---- DATA LISTING

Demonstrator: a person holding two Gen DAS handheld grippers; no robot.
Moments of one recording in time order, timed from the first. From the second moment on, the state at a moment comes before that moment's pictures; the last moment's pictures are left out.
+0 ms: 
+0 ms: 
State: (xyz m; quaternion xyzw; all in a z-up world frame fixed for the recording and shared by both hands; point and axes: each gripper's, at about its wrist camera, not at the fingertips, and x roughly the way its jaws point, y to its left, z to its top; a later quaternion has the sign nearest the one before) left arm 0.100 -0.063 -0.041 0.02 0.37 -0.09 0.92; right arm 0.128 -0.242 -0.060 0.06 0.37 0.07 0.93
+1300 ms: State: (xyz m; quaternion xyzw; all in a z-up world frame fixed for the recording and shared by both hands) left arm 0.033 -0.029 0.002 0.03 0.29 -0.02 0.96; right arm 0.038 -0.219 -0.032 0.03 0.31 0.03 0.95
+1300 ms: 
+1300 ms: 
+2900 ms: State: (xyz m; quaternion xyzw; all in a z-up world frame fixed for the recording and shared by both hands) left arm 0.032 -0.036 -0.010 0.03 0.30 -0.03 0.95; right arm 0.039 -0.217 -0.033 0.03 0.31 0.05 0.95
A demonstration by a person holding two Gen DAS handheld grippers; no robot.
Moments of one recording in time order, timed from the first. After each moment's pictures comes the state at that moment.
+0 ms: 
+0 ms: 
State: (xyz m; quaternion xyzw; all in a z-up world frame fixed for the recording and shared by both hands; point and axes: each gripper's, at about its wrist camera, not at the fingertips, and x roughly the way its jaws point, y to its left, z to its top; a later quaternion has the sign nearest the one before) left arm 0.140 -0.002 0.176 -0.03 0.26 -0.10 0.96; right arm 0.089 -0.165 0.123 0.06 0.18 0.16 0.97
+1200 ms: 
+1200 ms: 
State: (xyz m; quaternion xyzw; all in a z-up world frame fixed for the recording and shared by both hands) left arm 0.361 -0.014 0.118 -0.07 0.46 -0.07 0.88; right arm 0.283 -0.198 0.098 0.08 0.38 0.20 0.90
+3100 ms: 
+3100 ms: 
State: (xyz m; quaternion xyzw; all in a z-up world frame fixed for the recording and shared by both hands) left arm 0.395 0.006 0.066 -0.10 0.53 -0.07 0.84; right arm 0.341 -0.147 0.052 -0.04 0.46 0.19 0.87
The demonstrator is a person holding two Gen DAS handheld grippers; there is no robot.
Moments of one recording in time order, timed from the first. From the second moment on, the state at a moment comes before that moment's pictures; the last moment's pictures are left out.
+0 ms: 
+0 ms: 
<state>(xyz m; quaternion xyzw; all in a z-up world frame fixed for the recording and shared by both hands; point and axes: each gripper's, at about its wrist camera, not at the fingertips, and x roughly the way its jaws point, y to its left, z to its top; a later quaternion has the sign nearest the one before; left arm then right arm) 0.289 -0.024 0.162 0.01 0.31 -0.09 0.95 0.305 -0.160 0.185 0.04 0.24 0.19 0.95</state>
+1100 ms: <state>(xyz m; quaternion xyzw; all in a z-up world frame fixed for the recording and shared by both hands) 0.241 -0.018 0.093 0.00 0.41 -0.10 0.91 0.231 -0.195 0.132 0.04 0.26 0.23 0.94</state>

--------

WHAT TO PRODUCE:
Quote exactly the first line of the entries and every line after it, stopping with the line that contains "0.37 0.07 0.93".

RESPONSE AREA:
Demonstrator: a person holding two Gen DAS handheld grippers; no robot.
Moments of one recording in time order, timed from the first. From the second moment on, the state at a moment comes before that moment's pictures; the last moment's pictures are left out.
+0 ms: 
+0 ms: 
State: (xyz m; quaternion xyzw; all in a z-up world frame fixed for the recording and shared by both hands; point and axes: each gripper's, at about its wrist camera, not at the fingertips, and x roughly the way its jaws point, y to its left, z to its top; a later quaternion has the sign nearest the one before) left arm 0.100 -0.063 -0.041 0.02 0.37 -0.09 0.92; right arm 0.128 -0.242 -0.060 0.06 0.37 0.07 0.93

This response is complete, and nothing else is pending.